文趣网 > 其他小说 > 大明:我和万历结拜,张居正气笑 > 第264章 与您何干?
    朱翊鏐拿海瑞没招,只得再将矛头指向冯保。

    “你听见没?”

    冯保:“听,听到了。”

    朱翊鏐:“看见没?”

    冯保:“看见了……”

    朱翊鏐:“你现在回去,立刻把我身上的伤和海瑞的态度告诉母后,我就不信母后还能狠下心不管我!”

    “奴婢记住了。”

    冯保恭敬应是,右手摸上了隐隐作痛的脸颊。

    他算是想明白了,但凡自己想要和林琅过不去,结局总是讨不着好。

    既然如此,倒不如离林琅越远越好。

    什么潞王殿下,什么武清伯,你们爱怎么着怎么着,反正我冯保啥也不管。

    这话谁爱传谁传!

    朱翊鏐不知道他心中所想,没好气道:“还愣着干什么?回去送信啊!”

    冯保恭声道:“太后娘娘的口谕还没说完。”

    闻言,

    宗戚们再度燃起一抹希望。

    然而,冯保只是看向王朝窭行了一礼,“王美人今日诊出喜脉,皇上已传命礼部加封德妃。”
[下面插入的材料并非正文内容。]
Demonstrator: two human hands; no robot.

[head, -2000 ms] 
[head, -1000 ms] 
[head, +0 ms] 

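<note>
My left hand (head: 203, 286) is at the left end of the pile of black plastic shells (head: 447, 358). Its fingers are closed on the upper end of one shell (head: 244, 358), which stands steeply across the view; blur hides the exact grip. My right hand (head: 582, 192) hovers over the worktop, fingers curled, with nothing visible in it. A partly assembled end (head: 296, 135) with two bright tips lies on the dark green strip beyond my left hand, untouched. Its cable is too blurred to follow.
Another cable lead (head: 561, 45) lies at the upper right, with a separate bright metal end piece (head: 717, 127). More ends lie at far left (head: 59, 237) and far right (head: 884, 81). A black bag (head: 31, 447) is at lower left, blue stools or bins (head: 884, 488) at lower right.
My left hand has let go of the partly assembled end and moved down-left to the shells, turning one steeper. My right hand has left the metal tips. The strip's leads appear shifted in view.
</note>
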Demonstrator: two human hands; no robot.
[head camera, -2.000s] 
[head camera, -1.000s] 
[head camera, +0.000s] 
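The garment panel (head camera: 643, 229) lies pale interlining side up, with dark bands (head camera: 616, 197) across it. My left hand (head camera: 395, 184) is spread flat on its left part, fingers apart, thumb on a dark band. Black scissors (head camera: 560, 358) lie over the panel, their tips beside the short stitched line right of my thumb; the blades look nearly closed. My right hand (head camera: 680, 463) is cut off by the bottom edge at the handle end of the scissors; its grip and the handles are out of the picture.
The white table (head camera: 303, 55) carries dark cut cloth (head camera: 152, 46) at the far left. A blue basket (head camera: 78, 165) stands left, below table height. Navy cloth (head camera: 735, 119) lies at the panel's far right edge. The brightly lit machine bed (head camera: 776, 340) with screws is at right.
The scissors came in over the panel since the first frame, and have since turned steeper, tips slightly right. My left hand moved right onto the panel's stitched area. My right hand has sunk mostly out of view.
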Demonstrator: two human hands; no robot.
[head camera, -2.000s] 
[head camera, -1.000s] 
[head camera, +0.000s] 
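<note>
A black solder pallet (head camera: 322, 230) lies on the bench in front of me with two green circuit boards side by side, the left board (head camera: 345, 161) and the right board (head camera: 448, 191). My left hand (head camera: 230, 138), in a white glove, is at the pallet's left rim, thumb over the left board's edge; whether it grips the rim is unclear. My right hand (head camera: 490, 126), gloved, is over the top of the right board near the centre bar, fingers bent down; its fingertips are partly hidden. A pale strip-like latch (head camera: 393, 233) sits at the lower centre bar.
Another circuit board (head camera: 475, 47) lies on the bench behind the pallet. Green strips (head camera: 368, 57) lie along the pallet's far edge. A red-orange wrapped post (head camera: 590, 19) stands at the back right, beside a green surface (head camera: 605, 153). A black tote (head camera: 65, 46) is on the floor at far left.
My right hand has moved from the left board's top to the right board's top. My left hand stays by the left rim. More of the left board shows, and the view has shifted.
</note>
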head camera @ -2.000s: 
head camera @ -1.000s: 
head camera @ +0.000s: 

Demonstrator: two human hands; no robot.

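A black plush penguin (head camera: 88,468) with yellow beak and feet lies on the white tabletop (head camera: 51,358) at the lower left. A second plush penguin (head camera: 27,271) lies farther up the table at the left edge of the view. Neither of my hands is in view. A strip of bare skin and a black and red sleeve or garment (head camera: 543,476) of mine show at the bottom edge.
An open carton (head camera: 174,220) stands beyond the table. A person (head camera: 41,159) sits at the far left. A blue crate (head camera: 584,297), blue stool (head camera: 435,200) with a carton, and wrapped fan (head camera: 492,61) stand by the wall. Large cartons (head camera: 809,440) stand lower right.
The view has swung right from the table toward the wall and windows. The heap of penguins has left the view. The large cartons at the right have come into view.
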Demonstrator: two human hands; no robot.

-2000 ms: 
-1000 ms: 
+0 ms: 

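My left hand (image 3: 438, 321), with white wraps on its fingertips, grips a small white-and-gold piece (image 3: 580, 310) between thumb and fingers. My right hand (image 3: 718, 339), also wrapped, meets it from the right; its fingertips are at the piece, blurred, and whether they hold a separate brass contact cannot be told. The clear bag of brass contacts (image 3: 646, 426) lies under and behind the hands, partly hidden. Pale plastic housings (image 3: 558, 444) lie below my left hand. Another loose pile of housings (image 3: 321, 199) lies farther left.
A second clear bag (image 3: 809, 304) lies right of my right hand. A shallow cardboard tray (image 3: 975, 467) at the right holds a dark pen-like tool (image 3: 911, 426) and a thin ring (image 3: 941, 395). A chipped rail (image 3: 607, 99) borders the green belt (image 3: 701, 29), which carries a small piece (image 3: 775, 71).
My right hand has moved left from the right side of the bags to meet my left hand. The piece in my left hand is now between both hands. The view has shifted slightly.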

    “太后赞王大人教女有方,待从归耕所修学后,升授锦衣卫指挥佥事。”

    喜脉?!

    王朝窭顿感天旋地转。

    幸亏一旁的王道亨及时扶了一把,这才没有当众出丑。

    父子俩面面相觑,看出了彼此眼中的狂喜。

    争气!

    太争气了!

    皇后和两位嫔妃入宫两年之久,也就皇后一人有了动静。

    而王谨仪才得宠不到两个月竟然就有了身子。

    这在明朝有种说法叫旺族。

    能生孩子,在封建时代就是一种超能力。

    尤其是这个能力放在皇家,那更是显得尤为重要。

    百分之五十的几率生下男丁,那就是下一任藩王啊。

    哪怕生个公主,他们老王家也非往日而与。

    有同样想法的还有其他的外戚。

    眼看着王朝窭很大可能是下一代藩王的姥爷,大家突然变得热情起来。

    “我第一次见面就觉得王兄面相非富即贵,怎么着?事实果然如此啊!”

    “我女儿是昭妃,今后她们在宫里彼此多加照应。”

    “我闺女是宜妃,我们可是实打实的亲戚,平日里可得多亲近亲近才是。”

    “令郎是习武之人,饭量大,今晚我的饼子分令郎一半!”

    “……”

    人总是现实的。

    方才还被孤立的王朝窭,突然就成了香饽饽。

    即便是李伟和王炜同样也得给个笑脸。

    没办法,大明朝自从朱见深开始,朱家一脉开始人丁凋零。

    谁也不敢保证,未来王谨仪是不是下一个李太后。

    而在众人的环绕中,王朝窭反倒显得很是冷静,他没有理会旁人的寒暄,拍着王道亨肩膀认真道:

    “林琅是咱家的贵人呐!”

    冯保走了。

    归耕所在短暂的热闹后,又回到了原本的模样。

    不同的是,没人再抱怨。

    更没人再明里暗里讥讽王朝窭是鹰犬走狗。

    十几位宗戚像是认命一般,接受了海瑞安排下来的非人待遇。

    朱翊鏐在得知自己被母亲放弃后,躲到角落抹了几滴眼泪,跑到海瑞面前委屈巴巴道:“能少抄半篇吗?”

    海瑞:“不能。”

    “呜——”

    ……

    文渊阁。

    张居正与几位内阁大臣围坐议事。

    议论的问题是上次提出的银粮二分。

    不出意料的,这条政策下去以后出现了差池。

    让百姓用户部给出的银价来换购白银交税是好事,但是那些攥着银子的人不愿意。

    原本一两银子能换来二百斤米,现在只能换一百五十斤。

    那还换个什么劲,把钱藏起来多好。

    “说说吧,二位什么意见?”张居正默默问道。

    张四维皱眉不语。

    这种时候说什么都会得罪人,要么是得罪张居正,要么得罪士绅。

    他不是那种愿意惹麻烦的主。

    倒是申时行捋着胡须道:“银粮二分试行地为京畿、山东、陕西三省,现今三省粮商闻声色变,早早将银两藏匿,只怕秋收税银都难以入库。”

    “而今要么暂缓银粮二分,要么……”

    他拂须的手悬在半空,眼中闪过一抹狠厉道:“按往年各地粮商规模,强行摊派秋收认籴额度。”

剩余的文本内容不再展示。